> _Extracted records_
- - - - -

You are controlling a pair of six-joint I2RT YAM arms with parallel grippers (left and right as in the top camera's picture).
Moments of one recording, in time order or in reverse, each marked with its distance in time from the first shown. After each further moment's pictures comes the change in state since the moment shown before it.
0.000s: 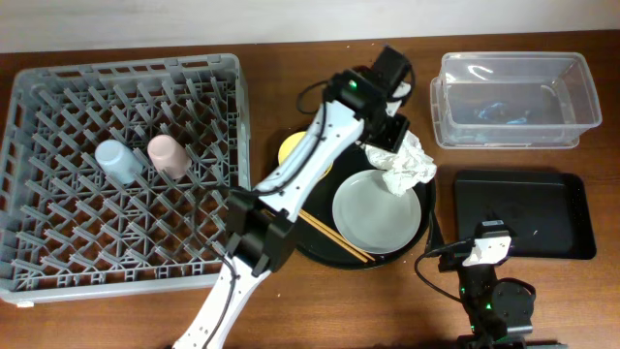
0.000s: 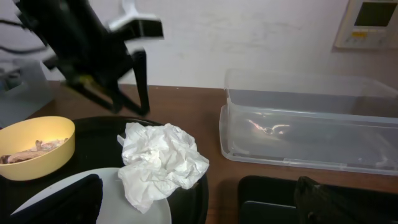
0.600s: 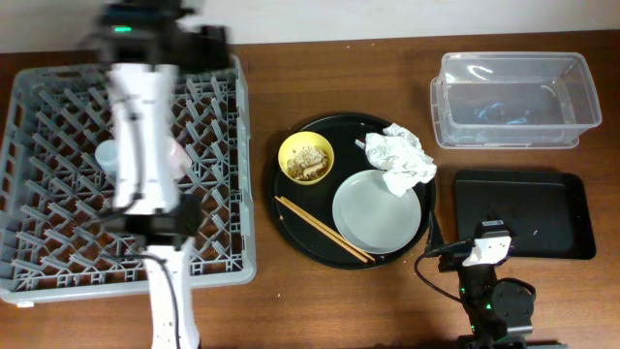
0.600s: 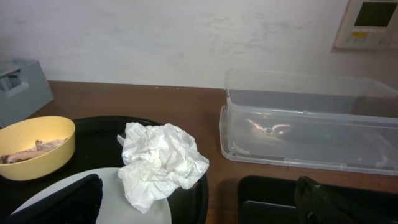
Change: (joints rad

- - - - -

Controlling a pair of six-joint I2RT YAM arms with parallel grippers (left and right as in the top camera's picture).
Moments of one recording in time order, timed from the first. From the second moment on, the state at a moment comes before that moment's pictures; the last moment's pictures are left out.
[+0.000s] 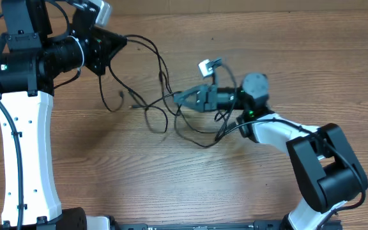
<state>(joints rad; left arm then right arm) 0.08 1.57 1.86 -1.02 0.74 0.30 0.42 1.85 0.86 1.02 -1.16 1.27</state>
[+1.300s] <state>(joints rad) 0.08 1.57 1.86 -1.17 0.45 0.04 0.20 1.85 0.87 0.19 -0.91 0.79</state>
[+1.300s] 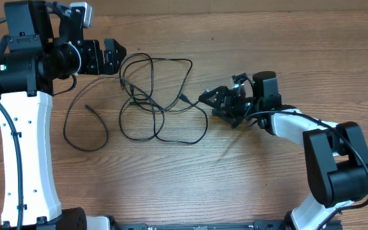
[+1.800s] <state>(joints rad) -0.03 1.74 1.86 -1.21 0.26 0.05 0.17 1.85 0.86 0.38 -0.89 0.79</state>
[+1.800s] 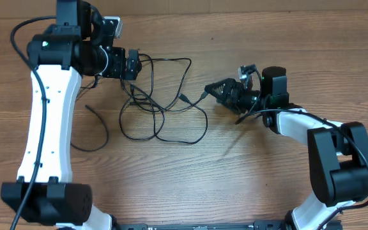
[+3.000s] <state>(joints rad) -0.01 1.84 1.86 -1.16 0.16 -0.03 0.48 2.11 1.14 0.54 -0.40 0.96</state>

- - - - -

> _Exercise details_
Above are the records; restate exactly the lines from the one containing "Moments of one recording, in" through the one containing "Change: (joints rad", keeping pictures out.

> _Result for this task_
Moments of one recording, in time order or in reverse, each marked with its distance in time from the first shown. After each further moment's pictures comes the change in state since the moment shown before it.
0.000s: 
0.000s: 
0.600s: 
0.600s: 
Change: (joints rad

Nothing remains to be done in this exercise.